What is needed: Reproduce this listing in full.
__________
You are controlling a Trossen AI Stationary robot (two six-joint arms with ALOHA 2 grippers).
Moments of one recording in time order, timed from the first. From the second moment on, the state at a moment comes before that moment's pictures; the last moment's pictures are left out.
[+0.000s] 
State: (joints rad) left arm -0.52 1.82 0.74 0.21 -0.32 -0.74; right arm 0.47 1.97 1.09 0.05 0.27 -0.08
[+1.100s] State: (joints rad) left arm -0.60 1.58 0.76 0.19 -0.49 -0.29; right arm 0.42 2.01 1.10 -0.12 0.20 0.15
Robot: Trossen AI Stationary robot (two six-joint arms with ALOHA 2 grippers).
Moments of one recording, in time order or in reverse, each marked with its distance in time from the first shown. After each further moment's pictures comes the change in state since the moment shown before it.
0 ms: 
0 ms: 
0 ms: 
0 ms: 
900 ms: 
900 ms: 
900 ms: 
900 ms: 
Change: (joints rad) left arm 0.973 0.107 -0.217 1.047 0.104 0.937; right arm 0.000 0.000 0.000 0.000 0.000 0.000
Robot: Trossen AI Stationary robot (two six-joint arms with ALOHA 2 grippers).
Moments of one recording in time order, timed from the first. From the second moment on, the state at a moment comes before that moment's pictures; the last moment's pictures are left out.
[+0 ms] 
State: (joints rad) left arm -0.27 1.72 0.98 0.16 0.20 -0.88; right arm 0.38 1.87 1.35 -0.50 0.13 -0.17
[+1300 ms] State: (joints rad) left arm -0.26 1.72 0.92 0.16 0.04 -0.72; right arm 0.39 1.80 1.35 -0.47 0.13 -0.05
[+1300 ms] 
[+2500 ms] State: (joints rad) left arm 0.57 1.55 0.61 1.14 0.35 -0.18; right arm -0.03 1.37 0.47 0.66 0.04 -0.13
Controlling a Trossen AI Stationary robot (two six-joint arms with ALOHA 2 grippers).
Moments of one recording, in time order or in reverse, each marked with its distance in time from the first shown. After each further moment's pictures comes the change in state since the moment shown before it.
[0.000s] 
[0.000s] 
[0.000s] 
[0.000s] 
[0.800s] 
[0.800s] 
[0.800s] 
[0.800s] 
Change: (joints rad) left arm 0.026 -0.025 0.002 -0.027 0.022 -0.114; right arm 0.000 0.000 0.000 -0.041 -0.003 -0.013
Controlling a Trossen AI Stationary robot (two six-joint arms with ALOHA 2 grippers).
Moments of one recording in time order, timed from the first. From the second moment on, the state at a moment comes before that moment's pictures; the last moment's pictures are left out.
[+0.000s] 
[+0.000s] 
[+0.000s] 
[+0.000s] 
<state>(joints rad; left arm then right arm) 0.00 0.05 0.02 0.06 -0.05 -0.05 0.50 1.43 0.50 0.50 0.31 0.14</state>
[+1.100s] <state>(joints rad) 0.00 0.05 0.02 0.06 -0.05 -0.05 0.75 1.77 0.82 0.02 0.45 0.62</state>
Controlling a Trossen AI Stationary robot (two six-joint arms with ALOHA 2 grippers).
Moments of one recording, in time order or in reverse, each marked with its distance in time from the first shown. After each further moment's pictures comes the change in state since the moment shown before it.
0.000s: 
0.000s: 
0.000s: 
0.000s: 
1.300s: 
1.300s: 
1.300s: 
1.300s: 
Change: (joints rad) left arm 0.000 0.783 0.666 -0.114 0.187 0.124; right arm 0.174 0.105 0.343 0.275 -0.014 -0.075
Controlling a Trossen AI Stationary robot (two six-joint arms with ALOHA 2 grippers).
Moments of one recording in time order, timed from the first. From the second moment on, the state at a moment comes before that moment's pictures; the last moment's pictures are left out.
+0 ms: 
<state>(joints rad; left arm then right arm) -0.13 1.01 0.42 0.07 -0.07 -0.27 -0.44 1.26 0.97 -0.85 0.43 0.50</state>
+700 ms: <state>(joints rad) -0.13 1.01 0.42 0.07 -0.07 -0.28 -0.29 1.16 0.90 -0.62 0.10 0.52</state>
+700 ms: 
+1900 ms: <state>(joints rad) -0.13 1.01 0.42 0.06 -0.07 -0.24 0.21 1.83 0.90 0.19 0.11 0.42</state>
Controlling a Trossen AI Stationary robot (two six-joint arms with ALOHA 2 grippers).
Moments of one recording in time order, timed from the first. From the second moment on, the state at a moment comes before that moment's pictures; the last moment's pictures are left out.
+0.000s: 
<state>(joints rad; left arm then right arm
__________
Answer to this exercise:
You are controlling a Trossen AI Stationary robot (two six-joint arms with ALOHA 2 grippers).
Moments of one recording in time order, timed from the first. From the second moment on, the state at a moment comes before that moment's pictures; the last moment's pictures are left out.
[+0.000s] 
State: (joints rad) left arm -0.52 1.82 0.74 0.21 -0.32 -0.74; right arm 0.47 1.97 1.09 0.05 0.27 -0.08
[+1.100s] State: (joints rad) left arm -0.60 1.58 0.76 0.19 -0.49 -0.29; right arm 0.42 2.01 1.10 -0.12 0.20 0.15
Robot: Trossen AI Stationary robot (two six-joint arms with ALOHA 2 grippers).
Moments of one recording, in time order or in reverse, each marked with its distance in time from the first shown. After each further moment's pictures comes the change in state since the moment shown before it.
0 ms: 
0 ms: 
0 ms: 
0 ms: 
900 ms: 
900 ms: 
900 ms: 
900 ms: 
Change: (joints rad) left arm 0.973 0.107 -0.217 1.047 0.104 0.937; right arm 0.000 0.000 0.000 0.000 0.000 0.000
Robot: Trossen AI Stationary robot (two six-joint arms with ALOHA 2 grippers).
Moments of one recording in time order, timed from the first. From the second moment on, the state at a moment comes before that moment's pictures; the last moment's pictures are left out.
[+0 ms] 
State: (joints rad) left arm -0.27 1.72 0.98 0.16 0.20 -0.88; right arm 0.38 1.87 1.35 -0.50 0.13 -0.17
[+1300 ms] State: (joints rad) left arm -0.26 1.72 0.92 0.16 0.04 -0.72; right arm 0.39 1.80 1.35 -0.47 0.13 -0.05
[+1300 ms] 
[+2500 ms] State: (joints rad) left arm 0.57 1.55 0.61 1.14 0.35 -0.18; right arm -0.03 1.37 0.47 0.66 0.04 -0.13
Controlling a Trossen AI Stationary robot (two six-joint arms with ALOHA 2 grippers).
Moments of one recording, in time order or in reverse, each marked with its distance in time from the first shown. After each further moment's pictures comes the change in state since the moment shown before it.
[0.000s] 
[0.000s] 
[0.000s] 
[0.000s] 
[0.800s] 
[0.800s] 
[0.800s] 
[0.800s] 
Change: (joints rad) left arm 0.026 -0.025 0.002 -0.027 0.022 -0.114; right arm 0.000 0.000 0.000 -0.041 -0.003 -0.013
Controlling a Trossen AI Stationary robot (two six-joint arms with ALOHA 2 grippers).
Moments of one recording in time order, timed from the first. From the second moment on, the state at a moment comes before that moment's pictures; the last moment's pictures are left out.
[+0.000s] 
[+0.000s] 
[+0.000s] 
[+0.000s] 
<state>(joints rad; left arm then right arm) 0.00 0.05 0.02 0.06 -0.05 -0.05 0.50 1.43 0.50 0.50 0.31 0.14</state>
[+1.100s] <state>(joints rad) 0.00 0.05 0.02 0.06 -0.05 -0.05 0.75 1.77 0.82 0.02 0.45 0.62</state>
Controlling a Trossen AI Stationary robot (two six-joint arms with ALOHA 2 grippers).
Moments of one recording, in time order or in reverse, each marked with its distance in time from the first shown. After each further moment's pictures comes the change in state since the moment shown before it.
0.000s: 
0.000s: 
0.000s: 
0.000s: 
1.300s: 
1.300s: 
1.300s: 
1.300s: 
Change: (joints rad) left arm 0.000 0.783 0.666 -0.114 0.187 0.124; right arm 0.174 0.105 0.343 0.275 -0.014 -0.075
Controlling a Trossen AI Stationary robot (two six-joint arms with ALOHA 2 grippers).
Moments of one recording in time order, timed from the first. From the second moment on, the state at a moment comes before that moment's pictures; the last moment's pictures are left out.
+0 ms: 
<state>(joints rad; left arm then right arm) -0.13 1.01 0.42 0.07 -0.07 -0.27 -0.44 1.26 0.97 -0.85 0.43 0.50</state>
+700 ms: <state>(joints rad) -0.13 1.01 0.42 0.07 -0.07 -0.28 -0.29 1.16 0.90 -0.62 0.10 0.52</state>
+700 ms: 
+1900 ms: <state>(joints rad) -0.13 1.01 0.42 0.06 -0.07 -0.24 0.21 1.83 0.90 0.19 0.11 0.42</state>
Controlling a Trossen AI Stationary robot (two six-joint arms with ALOHA 2 grippers).
Moments of one recording in time order, timed from the first. From the second moment on, the state at a moment comes before that moment's pictures; the last moment's pictures are left out.
+0.000s: 
<state>(joints rad; left arm then right arm

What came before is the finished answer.